Brigs puffs on the cigar in silence and then passes it to me. I hesitate for a moment before taking it, deciding it would probably help me relax. So will the Shiraz that Brigs is opening and pouring into two plastic cups.

“I can tell you don’t want to talk about it,” Brigs says gently, placing a cup beside me. “But…I just want you to know that you shouldn’t hide anything from me. Don’t think you have to. Don’t think I won’t understand.”

“I know,” I tell him with a sigh before I bring the cigar to my mouth, holding the smoke on my tongue for a moment before letting it drift out of my lips.

“Tell me about your time in France,” he says simply.

I stare at him incredulously, passing the cigar back. “You mean over the last four years.”

He takes off his shades and tucks them into his jacket pocket. “Yeah,” he says, his eyes searching mine. “Before you came here.”

I shake my head and quickly slug back some of the red wine. “You don’t want to know. It’s not a happy story.”

“But it’s your story. I want to know, Natasha. And I’ll tell you mine.”

I swallow down more of the wine, not sure if I want to hear his either. Then again, it’s Brigs and he’s laying his heart bare for me. How can I not take him for everything?

When I don’t say anything, he goes on. “After they died, we had a funeral of course. I saw people I hadn’t seen in years. It was beautiful, really, the ceremony. Obviously it’s something you never appreciate at the time. How can you? But looking back now, it really did Hamish and Miranda justice. It’s taken me years, though, to be able to reflect on it with just sadness and nothing more, mind you.” He sighs deeply. “Anyway, I, uh…well. I lost myself. Completely. And I still don’t know how I’m not down on my kitchen floor, absorbing in the enormity of it all, you know? I really didn’t think I’d get out of it. It still surprises me that I’m here.”

He chews on his lip for a moment, his eyes pained before taking another drag of the cigar. “I tried to kill myself, you know.”

My heart slams against my chest, aching. “What?” I ask in quiet disbelief.

“Yeah,” he says slowly. “I guess I should say it was a half-hearted attempt. The doctors gave me pills to sleep. I took a lot. I knew what I was doing too. I woke up in a pile of vomit, halfway to the bathroom. And you know what I felt? Relief at first, that it didn’t work, that I was alive. But then the fucking pain…it comes at you so hard. And that was the very thing I was trying to escape.” He exhales. “I never tried to do it again but…I often think about it. If I had succeeded.”

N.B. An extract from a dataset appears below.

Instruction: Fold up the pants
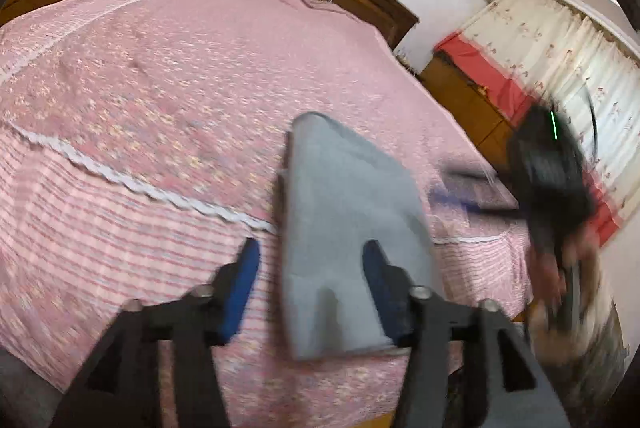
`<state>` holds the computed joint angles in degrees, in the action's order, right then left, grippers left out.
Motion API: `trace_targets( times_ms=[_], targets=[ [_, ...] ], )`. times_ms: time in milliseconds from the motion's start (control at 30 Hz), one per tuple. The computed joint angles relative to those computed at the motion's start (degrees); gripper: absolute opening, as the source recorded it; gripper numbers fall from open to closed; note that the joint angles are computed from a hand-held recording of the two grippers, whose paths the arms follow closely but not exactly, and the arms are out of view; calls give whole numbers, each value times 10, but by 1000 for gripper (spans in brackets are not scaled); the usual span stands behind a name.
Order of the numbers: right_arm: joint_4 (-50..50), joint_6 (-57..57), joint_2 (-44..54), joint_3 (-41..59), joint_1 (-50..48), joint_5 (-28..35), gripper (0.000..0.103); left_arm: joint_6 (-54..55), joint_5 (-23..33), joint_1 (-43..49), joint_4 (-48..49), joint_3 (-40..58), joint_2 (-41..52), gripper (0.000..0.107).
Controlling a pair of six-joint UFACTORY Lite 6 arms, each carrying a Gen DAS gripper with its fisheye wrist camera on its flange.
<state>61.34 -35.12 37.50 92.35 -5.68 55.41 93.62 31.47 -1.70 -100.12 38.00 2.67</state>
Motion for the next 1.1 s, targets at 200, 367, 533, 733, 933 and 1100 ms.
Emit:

“I am so, so sorry,” I cry out softly, putting my hand on his. My soul weeps for him, the guilt overpowering me once again.

He looks at me with hard eyes. “Don’t be sorry, Natasha. They died. And that’s independent of you. It’s independent of us. I’m learning how to separate the two.”

He makes it sound so easy but from his strained brow, I know it’s anything but.

“But,” he goes on, “I couldn’t quite pull myself out of it right away. I lost my job at the university. I lost most of my friends. The suicide didn’t work but in some ways I was still trying to make myself as dead as possible. I barely ate. Barely slept. I was barely anything. You wouldn’t have recognized me. I was just…a ghost.”

I’m staring at him open-mouthed, reeling for him. Reeling for me. The wounds are too fresh and new. “So was I.”

“So tell me,” he says, passing me back the cigar. He looks me over, like a puzzle he’s trying to piece together. “How did you get on after?”

I turn the cigar over in my hands, taking in a deep breath. I’m not sure I’m ready to talk about it but if I can’t be ready with Brigs, now, I’ll never be ready. “I think…it’s hard to talk about it. Not because I’m afraid, or it’s too painful, even though it is painful and I am afraid. It’s just that, I had two things competing for my sorrow. I had the guilt of their deaths…”

“I wish I never said those things to you,” he quickly says, voice choked. “There’s not a day I don’t regret it, putting the blame on you. I was…”

“You were in shock and you were in pain.”